## [Task directions]
Check every line of the material for the word "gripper". Copy those that have it.

## [Provided material]
▽

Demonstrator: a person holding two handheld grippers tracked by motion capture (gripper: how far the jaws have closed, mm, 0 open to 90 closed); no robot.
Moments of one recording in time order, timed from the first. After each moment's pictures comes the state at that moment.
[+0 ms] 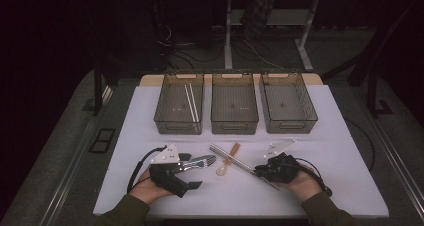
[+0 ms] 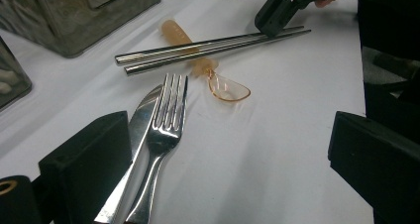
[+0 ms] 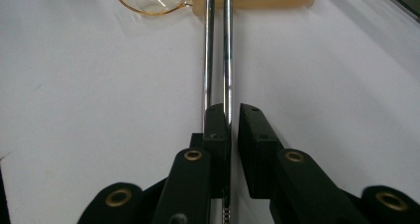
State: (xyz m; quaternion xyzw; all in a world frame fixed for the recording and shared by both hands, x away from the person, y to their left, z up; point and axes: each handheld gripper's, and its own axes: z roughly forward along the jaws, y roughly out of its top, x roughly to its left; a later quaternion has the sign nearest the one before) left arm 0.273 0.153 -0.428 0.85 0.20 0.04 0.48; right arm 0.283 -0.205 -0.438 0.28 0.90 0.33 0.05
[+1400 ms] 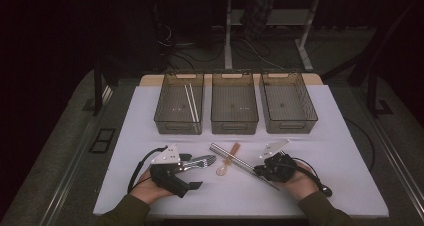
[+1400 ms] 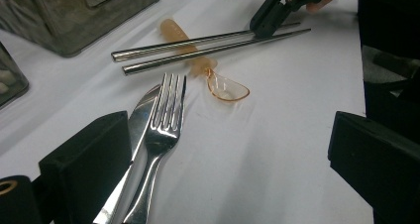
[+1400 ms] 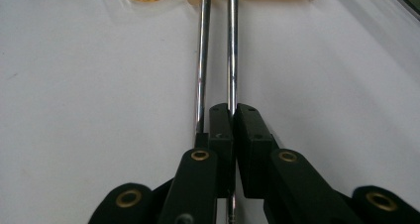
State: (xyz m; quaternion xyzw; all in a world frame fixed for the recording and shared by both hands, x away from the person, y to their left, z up) left arm 0.273 0.151 -0.428 0.85 0.20 0.04 0.48; right arm 0.286 -0.198 -0.440 0.27 0.91 0.30 0.07
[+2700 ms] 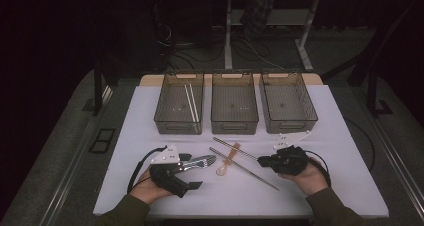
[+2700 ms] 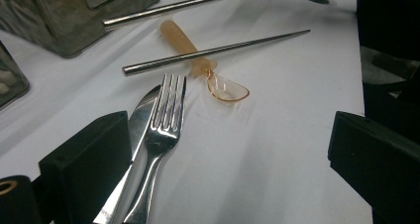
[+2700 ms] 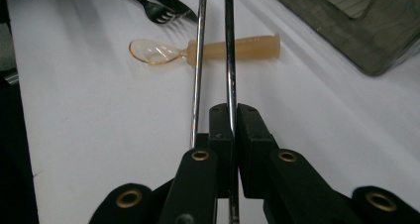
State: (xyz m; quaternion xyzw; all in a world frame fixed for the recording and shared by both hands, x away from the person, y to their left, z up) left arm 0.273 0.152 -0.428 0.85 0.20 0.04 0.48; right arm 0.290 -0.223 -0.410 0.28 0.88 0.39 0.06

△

## [Finished task]
Demonstrator: a person holding two handheld grippers tracked by motion capture (gripper: how far the jaws have closed, mm, 0 open to 90 closed); no robot.
State: (xyz m; quaternion xyzw; all in a world frame fixed for the recording and shared by both hands, x away from the person, y to their left, z up; point and axes: each handheld gripper's, and its own axes: z roughly forward along the jaws, y roughly out of its top, x roughly to its left; a later quaternion has the sign nearest the one before) left arm 0.273 0.153 -0.428 0.85 0.20 0.04 0.48; right arm 0.283 -0.205 -0.438 0.28 0.90 0.33 0.05

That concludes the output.